BEIJING – La decisión de la Reserva Federal de Estados Unidos de abandonar su política de “flexibilización cuantitativa” (la masiva compra mensual de activos a largo plazo) suscitó temores de un aterrizaje económico de emergencia en China. Pero los fundamentos económicos del país están sólidos y dan al gobierno espacio de maniobra para evitar que eso suceda, siempre que consiga controlar a la banca informal china.

De mantenerse el rumbo actual, se prevé que el crecimiento del consumo y la inversión en China seguirá más o menos en los niveles del año pasado. Al mismo tiempo, la recuperación de las economías avanzadas, especialmente Estados Unidos y Europa, fortalece la demanda externa, lo que lleva a los analistas a proyectar que este año las exportaciones chinas crecerán más del 10%, esto es, 3 o 4 puntos porcentuales más que en 2013. De ser así, en 2014 el PIB crecería entre 7,5 y 8%, una muy buena cifra.

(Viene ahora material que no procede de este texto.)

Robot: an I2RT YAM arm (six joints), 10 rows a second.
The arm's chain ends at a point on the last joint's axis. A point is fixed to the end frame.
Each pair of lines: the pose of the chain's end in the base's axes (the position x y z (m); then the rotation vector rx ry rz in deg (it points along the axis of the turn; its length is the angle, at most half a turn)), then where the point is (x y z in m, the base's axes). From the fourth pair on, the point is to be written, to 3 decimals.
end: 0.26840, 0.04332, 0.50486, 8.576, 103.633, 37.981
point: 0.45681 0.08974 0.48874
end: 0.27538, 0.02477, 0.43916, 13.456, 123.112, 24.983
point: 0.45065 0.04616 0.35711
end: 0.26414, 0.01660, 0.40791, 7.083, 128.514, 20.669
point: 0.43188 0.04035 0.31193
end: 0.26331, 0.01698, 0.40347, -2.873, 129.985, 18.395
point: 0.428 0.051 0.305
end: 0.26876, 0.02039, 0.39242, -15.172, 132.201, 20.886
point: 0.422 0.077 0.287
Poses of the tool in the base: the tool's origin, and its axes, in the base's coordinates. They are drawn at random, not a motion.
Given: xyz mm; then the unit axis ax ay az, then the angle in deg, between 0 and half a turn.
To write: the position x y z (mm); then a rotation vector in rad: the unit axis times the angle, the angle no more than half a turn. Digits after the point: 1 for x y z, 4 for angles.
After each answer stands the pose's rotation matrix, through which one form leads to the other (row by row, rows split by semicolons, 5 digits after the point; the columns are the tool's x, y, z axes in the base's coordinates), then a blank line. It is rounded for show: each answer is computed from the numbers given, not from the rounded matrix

El problema es que los últimos años, el sector financiero chino acumuló un exceso de riesgo; a fines del año pasado, el agregado monetario amplio (M2) ascendía a 110,7 billones de yuanes (18 billones de dólares), casi el doble que el PIB del país. Con la intención de limitar el crecimiento del indicador M2 (que puede ser señal de un exceso de apalancamiento de la economía), el banco central endureció las condiciones para el otorgamiento de préstamos de la banca comercial, de modo que ante cualquier aumento del M2 se reduce la disponibilidad de crédito.